Search

Hydrogen

Monday
04 Sep 2023

Ovako to Inaugurate First Plant to Produce Fossil-Free Hydrogen for Heating Steel Before Rolling

04 Sep 2023  by greencarcongress   
Ovako, a European manufacturer of steel and one of the largest steel recyclers in the Nordic countries, is inaugurating the hydrogen plant at its Hofors mill. (Earlier post.) Ovako’s hydrogen plant is the world’s first facility for producing fossil-free hydrogen to heat steel before rolling. This reduces emissions from this production step to nearly zero.

Hot rolling mills use reheating furnaces to bring the steel feedstock (e.g. billets, blooms, slabs) to a uniform temperature of about 1000 to 1300 ˚C until the steel is plastic enough for the rolling process. A 2020 study by Zanoni et al. said that furnaces for steel reheating are responsible for a large amount of energy consumption, where less than 50% of the energy supplied to the furnace (mainly gaseous fuel) is net energy of steel heating, the remaining is lost.

The plant in Hofors is also Sweden’s largest electrolysis plant, with a 20MW alkaline electrolyzer system from Nel ASA. Nel’s A Series atmospheric alkaline electrolyzers feature a cell stack power consumption as low as 3.8 kWh/Nm3 of hydrogen gas produced, up to 2.2 MW per stack. The A Series electrolyzer system at Hofors can produce up to 3,880 Nm3/h of hydrogen—just over 8 tonnes per day.


Electrolyzer system at Hofors. The large cylinders are the electrolyzer cell stacks; the white tanks visible at the rear are the hydrogen and oxygen separation tanks.

Our steel mill in Hofors was founded as early as the 16th century, and with the new hydrogen plant, we begin a new chapter in Swedish steel history. Heating steel products has previously required large amounts of fossil fuels. We are now the first in the world to heat steel with fossil-free hydrogen before rolling, reducing the emissions in this production step to almost zero.
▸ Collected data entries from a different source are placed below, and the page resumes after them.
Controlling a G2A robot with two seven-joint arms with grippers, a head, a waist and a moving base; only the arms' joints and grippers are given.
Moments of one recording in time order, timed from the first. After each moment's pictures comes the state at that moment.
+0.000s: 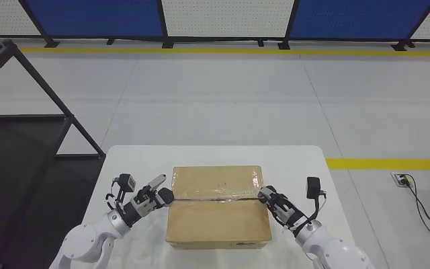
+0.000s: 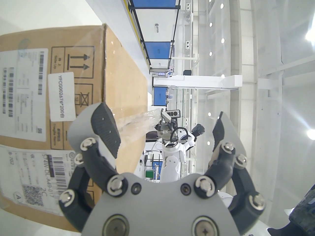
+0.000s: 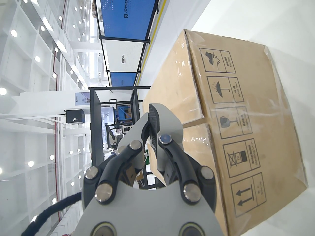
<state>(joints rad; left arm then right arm) 1.14 -1.14 -1.50 -1.54 -0.41 -0.04 -0.78 -1.27 -1.26 1.38 -1.91 0.06 0.31 0.38</state>
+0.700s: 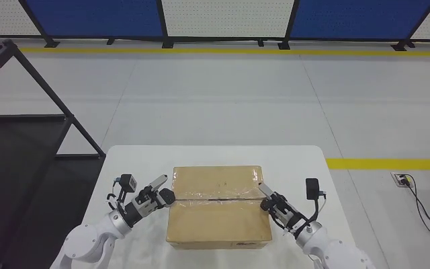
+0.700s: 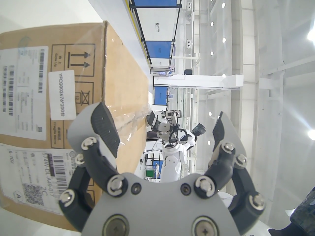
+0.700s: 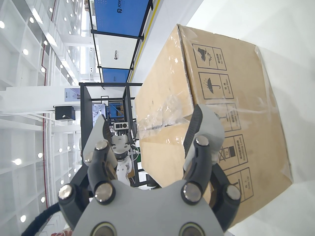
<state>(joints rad) 1.14 -1.13 -1.49 -1.54 -0.41 -0.04 -0.77 -1.28 -1.25 1.38 -1.92 0.01 0.31 0.40</state>
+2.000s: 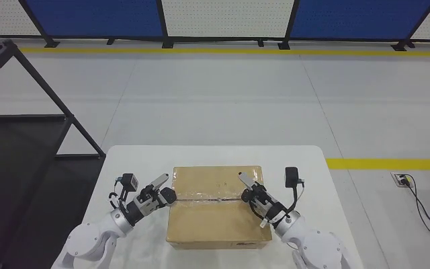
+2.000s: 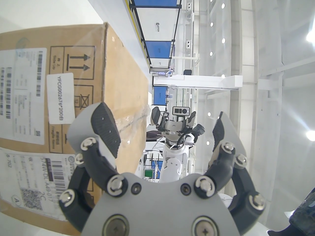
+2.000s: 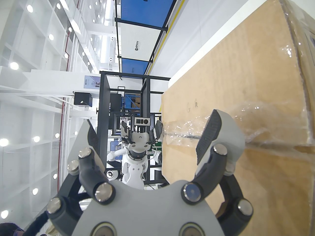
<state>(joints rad) 1.12 -1.13 -1.46 -1.52 -0.43 -0.05 -0.76 -1.14 -1.28 1.23 -1.83 0.06 0.21 0.33</state>
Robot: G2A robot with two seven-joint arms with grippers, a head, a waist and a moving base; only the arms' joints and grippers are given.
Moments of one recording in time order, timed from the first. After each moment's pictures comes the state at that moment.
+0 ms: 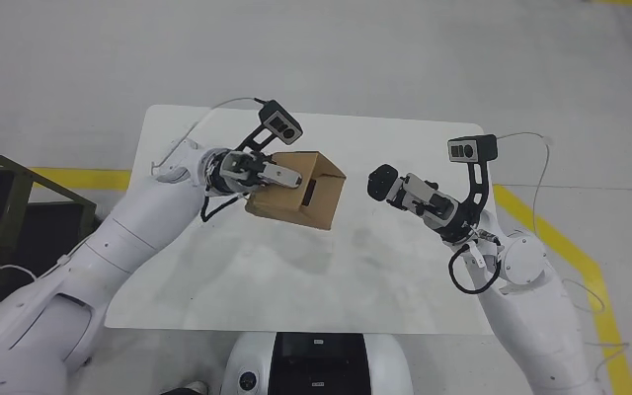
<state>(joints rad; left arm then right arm) 0.69 -0.90 -0.72 -1.42 -1.48 -0.28 -1.49 -1.30 -1.13 1.27 -1.86 0.48 -0.42 0.76</state>
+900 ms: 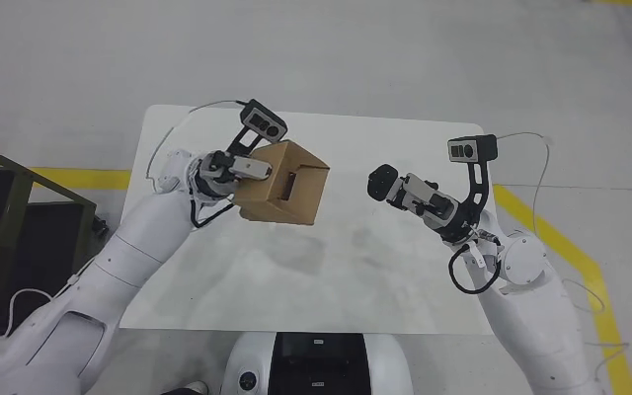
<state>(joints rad) 0.83 -0.96 -0.90 -1.44 -1.52 -0.21 -1.54 -1.30 -1.13 1.27 -1.86 0.48 -0.42 0.76</state>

—Marcus Hedblom, President and CEO Ovako Group

The fossil-free hydrogen produced in Ovako’s new facility will be used to heat steel at adjacent rolling mills, significantly reducing carbon dioxide emissions to nearly zero. In addition to steel heating, the hydrogen will be used for fueling fuel cell-powered trucks, and the excess heat from the plant will be used for district heating.

The fossil-free hydrogen plant in Hofors is the largest in operation in Europe. This solution for industrial heating technology holds the potential for substantial global emissions reductions, not limited to the steel industry, the company says.
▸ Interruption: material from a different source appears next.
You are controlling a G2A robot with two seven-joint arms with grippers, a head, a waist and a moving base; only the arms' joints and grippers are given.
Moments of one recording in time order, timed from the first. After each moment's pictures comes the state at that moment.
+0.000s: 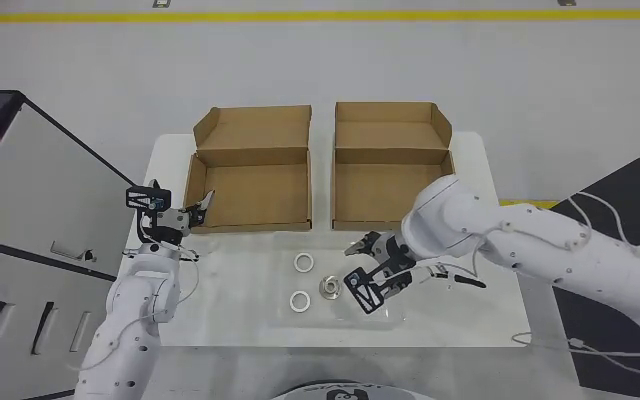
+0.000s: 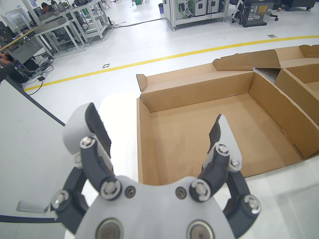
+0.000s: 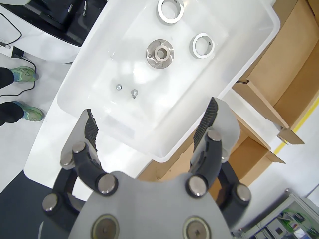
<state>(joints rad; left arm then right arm) 1.73 -1.15 -1.60 -1.80 1.33 0.00 0.00 -0.39 -0.77 0.17 -1.92 -0.80 -1.01 0.81</state>
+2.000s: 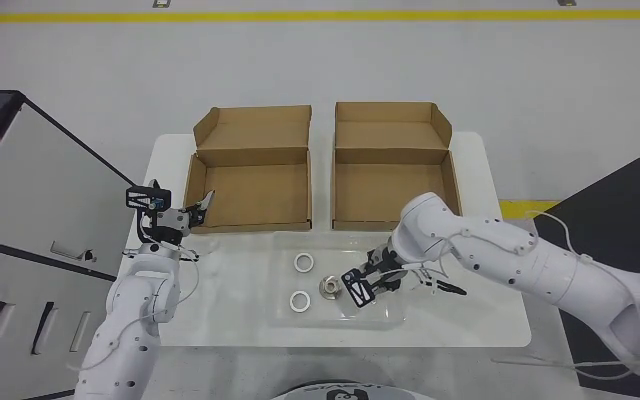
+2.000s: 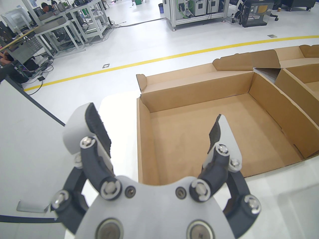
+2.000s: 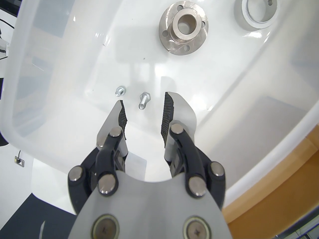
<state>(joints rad) 1.73 -1.15 -1.60 -1.80 1.33 0.00 0.00 -0.55 -0.86 0.17 -1.70 -0.89 -1.01 0.81</state>
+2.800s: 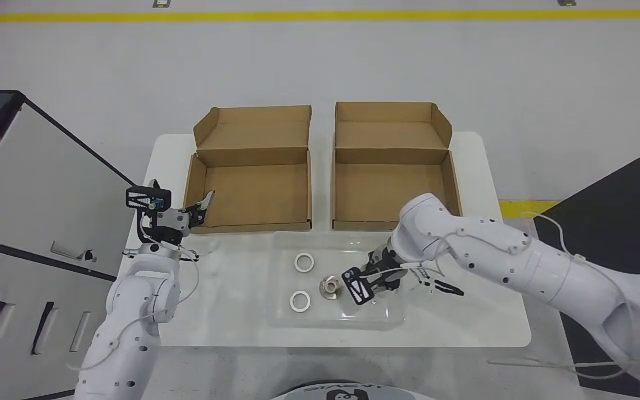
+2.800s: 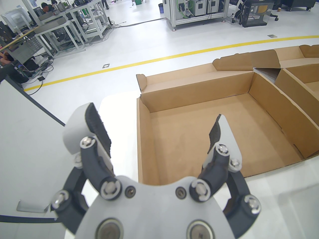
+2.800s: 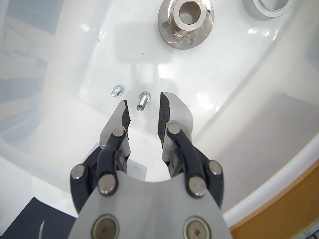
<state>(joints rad) 1.73 -1.15 -1.60 -1.80 1.33 0.00 0.00 -0.56 -0.89 0.17 -1.65 -0.89 -1.01 0.81</state>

Ovako is collaborating with partners such as the Volvo Group, Hitachi Energy, H2 Green Steel, and Nel Hydrogen. The development of the hydrogen plant has been supported by the Swedish Energy Agency and the European Union.

Ovako’s plan is to use local hydrogen production in all Ovako units where steel is rolled by 2030, provided there is good access to fossil-free electricity to power the electrolysis process.

Ovako is a subsidiary of Sanyo Special Steel and a member of Nippon Steel Corporation, one of the largest steel producers in the world.